Because some things, once you touch them, don’t go back to how they were.
In the morning, she finds a note in her locker.
Typed. No handwriting. No name.
You’re good. But I’m better.
Her stomach drops.
Noa tears it in half. Then again. Then again—until it stops looking like words.
Her hands don’t stop shaking.
That night, the blog loads slower than usual.

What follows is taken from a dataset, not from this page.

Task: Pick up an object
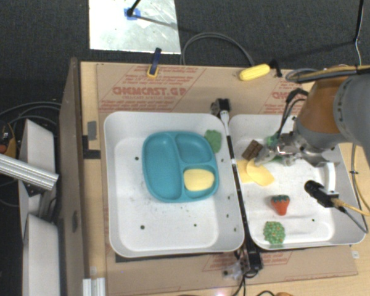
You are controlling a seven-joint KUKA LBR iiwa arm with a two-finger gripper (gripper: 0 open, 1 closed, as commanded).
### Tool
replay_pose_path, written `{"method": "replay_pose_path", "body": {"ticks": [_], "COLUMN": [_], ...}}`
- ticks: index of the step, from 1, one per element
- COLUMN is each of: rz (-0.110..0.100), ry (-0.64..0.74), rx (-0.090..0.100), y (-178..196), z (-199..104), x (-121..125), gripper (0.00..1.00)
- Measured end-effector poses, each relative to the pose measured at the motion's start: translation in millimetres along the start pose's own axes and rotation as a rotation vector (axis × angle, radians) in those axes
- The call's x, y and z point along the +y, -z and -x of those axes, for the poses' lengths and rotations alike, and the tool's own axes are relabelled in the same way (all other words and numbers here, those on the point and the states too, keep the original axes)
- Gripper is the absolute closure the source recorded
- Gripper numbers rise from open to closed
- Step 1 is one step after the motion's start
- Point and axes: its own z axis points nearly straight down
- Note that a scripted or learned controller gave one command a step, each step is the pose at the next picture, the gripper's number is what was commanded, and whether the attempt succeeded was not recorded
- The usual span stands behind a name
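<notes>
Camera view puts our gripper (pixel 272 153) in the right bin (pixel 342 227), right of frame centre, low over its upper left part. Whether it is open or closed we cannot tell from this slant. Nearest to it is the yellow piece (pixel 259 174), lying just below and slightly left of the tip, its long axis running from upper left to lower right. A small brown block (pixel 253 148) sits just left of the tip. We judge the yellow piece the likeliest target, calling for a short drop down-frame. The strawberry (pixel 280 204) and green cluster (pixel 274 232) lie further toward the lower edge.
</notes>
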Motion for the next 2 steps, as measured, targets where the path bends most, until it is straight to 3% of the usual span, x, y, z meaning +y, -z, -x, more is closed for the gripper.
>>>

Just enough to feel wrong.
Noa frowns, fingers hovering over the keyboard. She didn’t schedule anything. Didn’t draft anything. Didn’t—
The page refreshes.
A new post appears.
Glitch-formatted. Signed.
The Mouthpiece.
Her breath catches.
She didn’t write it.
Guess some saints like to sin. —The Mouthpiece
Noa stares at the screen.
Cold spreads through her chest, slow and deliberate.
Because it’s not just the post.
It’s the voice.
Close enough to pass.
Wrong enough that she can hear the difference.
Someone didn’t just copy her.
Someone studied her.
And this time—she’s not the one in control.